Cave City council postpones business partnership decision

Dec 10, 2024 | 9:05 AM

By GAGE WILSON
For Glasgow News 1

The newest members of the Cave City City Council were sworn in Monday, then the council participated in a Zoom call with HdL Companies.

Those two items on the agenda drew a larger than usual crowd to the regular monthly meeting. The presentation by HdL Companies, a California-based business services company that assists municipalities in the location and recovery of unpaid business license fees, occupied most of the discussion during the meeting.

HdL representative Bobby Monroe spoke to the council via Zoom due to a scheduling conflict.

“We have been in business for around 42 years, finding revenue and generating revenue through business license fees,” he said. Monroe also explained how the proposed partnership would work — that the businesses HdL would identify were not “brick-and-mortar” but rather wholesalers making financial transactions within city limits without proper licensing.

He said that these entities were primarily out of state companies. “A lot of these companies don’t know that they have to have a business license.”

Citing the company’s impact with Cave City’s neighbor, Monroe noted HdL’s recent success in Glasgow, “We found around $36,000 for them.”

Monroe went on to describe how its business model would work, should the council approve the collaboration.

“We’ll get a list of business licenses that you have right now and we’ll do all the calling, all the collecting every month, it is ‘performance-based’ so if we don’t perform then we don’t get paid.” Monroe said his company is paid once the accounts that they have identified are reconciled, but “the city gets paid first.” The city will then pay HdL in a “50-50” split.
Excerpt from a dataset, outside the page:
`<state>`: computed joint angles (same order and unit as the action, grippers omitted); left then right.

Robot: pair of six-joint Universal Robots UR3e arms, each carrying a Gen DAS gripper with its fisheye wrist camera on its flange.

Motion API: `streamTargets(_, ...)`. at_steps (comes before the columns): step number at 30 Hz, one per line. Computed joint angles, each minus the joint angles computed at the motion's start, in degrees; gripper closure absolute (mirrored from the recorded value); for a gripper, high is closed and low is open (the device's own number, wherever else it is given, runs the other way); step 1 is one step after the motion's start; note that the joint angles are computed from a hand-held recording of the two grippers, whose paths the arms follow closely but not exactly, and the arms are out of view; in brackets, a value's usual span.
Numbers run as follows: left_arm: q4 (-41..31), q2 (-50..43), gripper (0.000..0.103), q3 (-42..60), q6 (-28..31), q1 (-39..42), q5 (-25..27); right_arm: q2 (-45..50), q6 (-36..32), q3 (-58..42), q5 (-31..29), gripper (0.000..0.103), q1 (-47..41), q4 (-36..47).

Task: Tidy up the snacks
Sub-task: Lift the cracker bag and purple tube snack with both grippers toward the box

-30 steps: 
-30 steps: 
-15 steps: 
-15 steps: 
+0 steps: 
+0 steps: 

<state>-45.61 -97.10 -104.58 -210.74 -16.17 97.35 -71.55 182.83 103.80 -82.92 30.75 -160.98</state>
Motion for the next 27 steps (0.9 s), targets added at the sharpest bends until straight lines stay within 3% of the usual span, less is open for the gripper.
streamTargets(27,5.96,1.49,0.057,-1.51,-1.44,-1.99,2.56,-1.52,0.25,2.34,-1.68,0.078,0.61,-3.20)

As Monroe finished the presentation, he and Hatcher turned to the council for questions.The first of many came from councilman Brandon Wright. Many of Wright’s questions boiled down to the possible consequences of the enforcement of these fees, which Monroe described as “pennies on the dollar.” Wright shared his concerns through a story involving his business, which spans city and county lines. “We may make two calls a year to Smiths Grove, and we got a letter one day from Smiths Grove demanding we buy a business license and that we pay a percentage of our revenue for the entire year,” he recounted. “It just wasn’t happening, so we don’t go to Smiths Grove anymore.”
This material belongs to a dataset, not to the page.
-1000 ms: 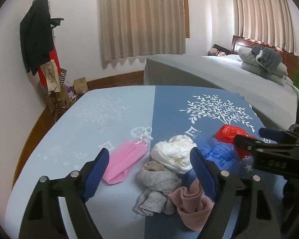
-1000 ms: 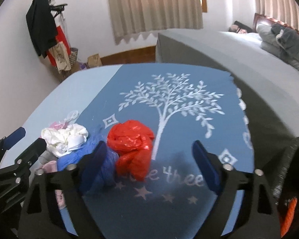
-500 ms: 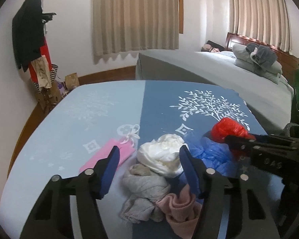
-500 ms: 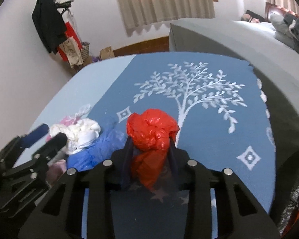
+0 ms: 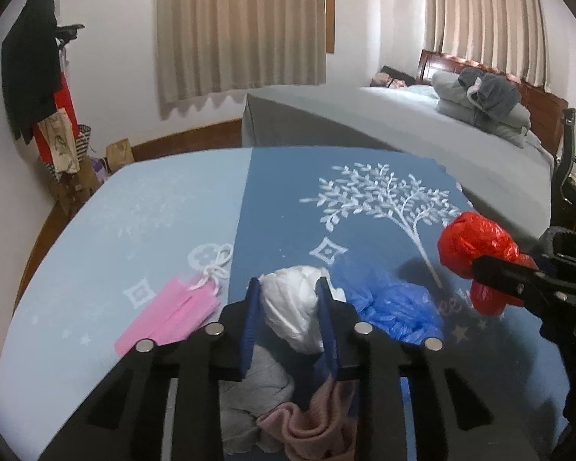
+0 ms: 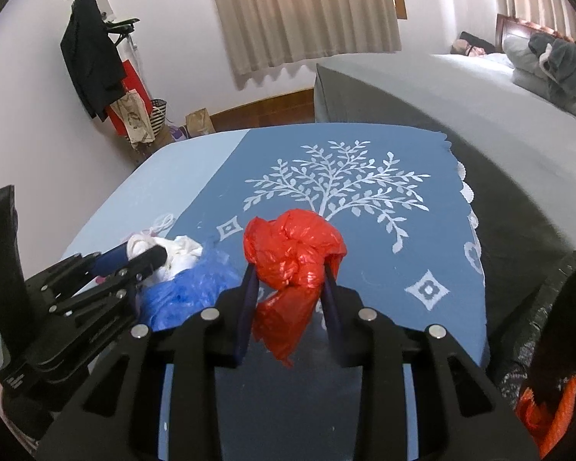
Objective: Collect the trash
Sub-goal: 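Grasp the white tissue with the left gripper while the right holds the red bag, then carry the white tissue and red bag over the black bin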
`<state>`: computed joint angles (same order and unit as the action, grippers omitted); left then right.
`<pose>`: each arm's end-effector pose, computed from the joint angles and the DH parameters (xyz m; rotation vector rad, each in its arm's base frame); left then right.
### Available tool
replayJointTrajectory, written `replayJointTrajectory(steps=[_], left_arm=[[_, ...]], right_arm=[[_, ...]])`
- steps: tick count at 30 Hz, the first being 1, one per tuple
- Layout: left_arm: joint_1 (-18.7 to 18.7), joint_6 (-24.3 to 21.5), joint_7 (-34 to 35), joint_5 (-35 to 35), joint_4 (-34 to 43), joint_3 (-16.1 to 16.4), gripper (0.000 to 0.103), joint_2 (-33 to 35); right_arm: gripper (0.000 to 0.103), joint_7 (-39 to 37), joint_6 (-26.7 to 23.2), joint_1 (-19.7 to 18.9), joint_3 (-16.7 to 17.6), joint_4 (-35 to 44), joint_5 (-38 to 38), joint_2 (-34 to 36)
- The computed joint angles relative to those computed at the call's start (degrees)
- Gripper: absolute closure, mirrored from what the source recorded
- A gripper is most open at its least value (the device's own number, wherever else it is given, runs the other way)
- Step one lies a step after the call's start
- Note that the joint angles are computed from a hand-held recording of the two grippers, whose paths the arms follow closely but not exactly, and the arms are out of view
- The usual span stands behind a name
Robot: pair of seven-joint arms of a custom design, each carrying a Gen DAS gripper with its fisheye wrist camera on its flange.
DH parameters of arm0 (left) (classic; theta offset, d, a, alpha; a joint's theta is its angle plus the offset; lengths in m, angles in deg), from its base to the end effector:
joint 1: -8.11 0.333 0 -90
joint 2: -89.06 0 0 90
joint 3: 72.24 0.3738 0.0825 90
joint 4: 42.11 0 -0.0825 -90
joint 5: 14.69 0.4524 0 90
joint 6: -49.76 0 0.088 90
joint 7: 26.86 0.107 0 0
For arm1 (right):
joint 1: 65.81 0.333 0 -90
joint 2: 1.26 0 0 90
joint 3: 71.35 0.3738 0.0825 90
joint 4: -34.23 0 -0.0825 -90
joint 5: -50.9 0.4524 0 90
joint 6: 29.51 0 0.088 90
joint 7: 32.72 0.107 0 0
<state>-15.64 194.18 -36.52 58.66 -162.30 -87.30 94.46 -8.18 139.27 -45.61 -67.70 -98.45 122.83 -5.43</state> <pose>0.5003 -0.4101 0.4252 -1.7478 1.5937 -0.7750 0.5451 0.1733 0.4348 -1.9238 1.2838 -0.3318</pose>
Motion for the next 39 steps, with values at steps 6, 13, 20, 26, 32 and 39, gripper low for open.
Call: replayJointTrajectory(steps=[6, 13, 20, 26, 32, 39], left_arm=[[-0.35, -0.84, -6.36, 5.95, -1.3, -0.56, 0.077, -2.16], [-0.49, -3.83, -9.72, 9.59, -1.46, -2.19, 0.077, -4.65], [-0.71, -4.57, -8.01, 9.11, -0.24, -3.17, 0.077, -5.35], [-1.46, -4.45, -7.84, 9.69, 1.05, -3.82, 0.077, -5.14], [-2.66, -3.64, -7.51, 10.68, 3.1, -4.22, 0.077, -3.96], [-4.57, -1.96, -6.93, 12.02, 6.27, -4.13, 0.077, -1.66]], right_arm=[[0.072, -4.07, 0.4, 0.44, -0.49, -0.74, 4.17, -2.17], [0.072, -8.07, 0.24, 0.7, -1.37, -1.84, 8.31, -4.93], [0.072, -8.96, 0.14, 0.77, -2.1, -3.41, 9.32, -8.34], [0.072, -7.97, 0.3, 0.84, -3.27, -5.77, 8.35, -12.2], [0.072, -5.47, 1.32, 0.84, -4.87, -8.64, 5.77, -16.3], [0.072, -1.44, 3.65, 1.09, -7.31, -11.66, 1.06, -20.23]])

After his example he went on to explain that he would find it hard to believe that, should the city adopt this approach, that consumers may be at risk for higher prices due to companies slowing down or all together stopping business within the city.
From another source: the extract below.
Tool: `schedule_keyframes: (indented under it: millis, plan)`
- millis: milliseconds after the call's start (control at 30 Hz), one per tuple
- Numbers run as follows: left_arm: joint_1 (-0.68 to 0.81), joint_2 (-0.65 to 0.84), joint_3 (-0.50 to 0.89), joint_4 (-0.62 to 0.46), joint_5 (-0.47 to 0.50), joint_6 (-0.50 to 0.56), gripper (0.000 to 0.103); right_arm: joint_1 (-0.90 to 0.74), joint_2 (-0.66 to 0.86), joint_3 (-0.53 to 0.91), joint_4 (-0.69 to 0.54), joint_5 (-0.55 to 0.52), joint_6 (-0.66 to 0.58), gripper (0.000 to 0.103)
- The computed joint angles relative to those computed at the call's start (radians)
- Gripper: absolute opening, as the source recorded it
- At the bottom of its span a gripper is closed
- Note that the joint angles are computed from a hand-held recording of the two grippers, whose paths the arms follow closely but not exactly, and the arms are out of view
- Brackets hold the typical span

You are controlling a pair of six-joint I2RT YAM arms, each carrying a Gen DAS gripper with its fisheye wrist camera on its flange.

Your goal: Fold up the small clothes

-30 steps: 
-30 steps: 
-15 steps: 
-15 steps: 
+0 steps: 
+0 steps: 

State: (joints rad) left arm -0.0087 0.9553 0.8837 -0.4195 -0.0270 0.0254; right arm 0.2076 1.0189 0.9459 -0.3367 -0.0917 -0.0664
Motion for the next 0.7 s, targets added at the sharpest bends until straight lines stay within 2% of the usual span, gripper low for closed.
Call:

Monroe defended his position stating that in his experience he was not aware of a situation like that occurring with HdL, “Once they find out that they owe it, they’re going to want to continue doing business in Cave City.”

Relying on his decades of experience, city attorney Bobby Richardson chimed into the discussion saying, “We have collected here for years, we used to call it a ‘unloading license’ and we changed it to an ‘occupational license’, I’m sure some businesses from New York may not, but the locals all do.”

Councilman Denny Doyle stated, “What we are wanting to make sure of is that the wholesaler and the retailer both pay taxes.”

Capping the discussion was a question from the public, asking what would stop a larger seller ceasing business with a smaller client due to HdL’s enforcements. “This has never happened, for a company to pull out of a business, because they are also doing business in every city and tow all around you guys and they’re paying it in every city, they’re just not paying it in Cave City yet, because they haven’t been identified.”

The council ultimately voted to table the proposed venture until the next meeting on Jan. 13.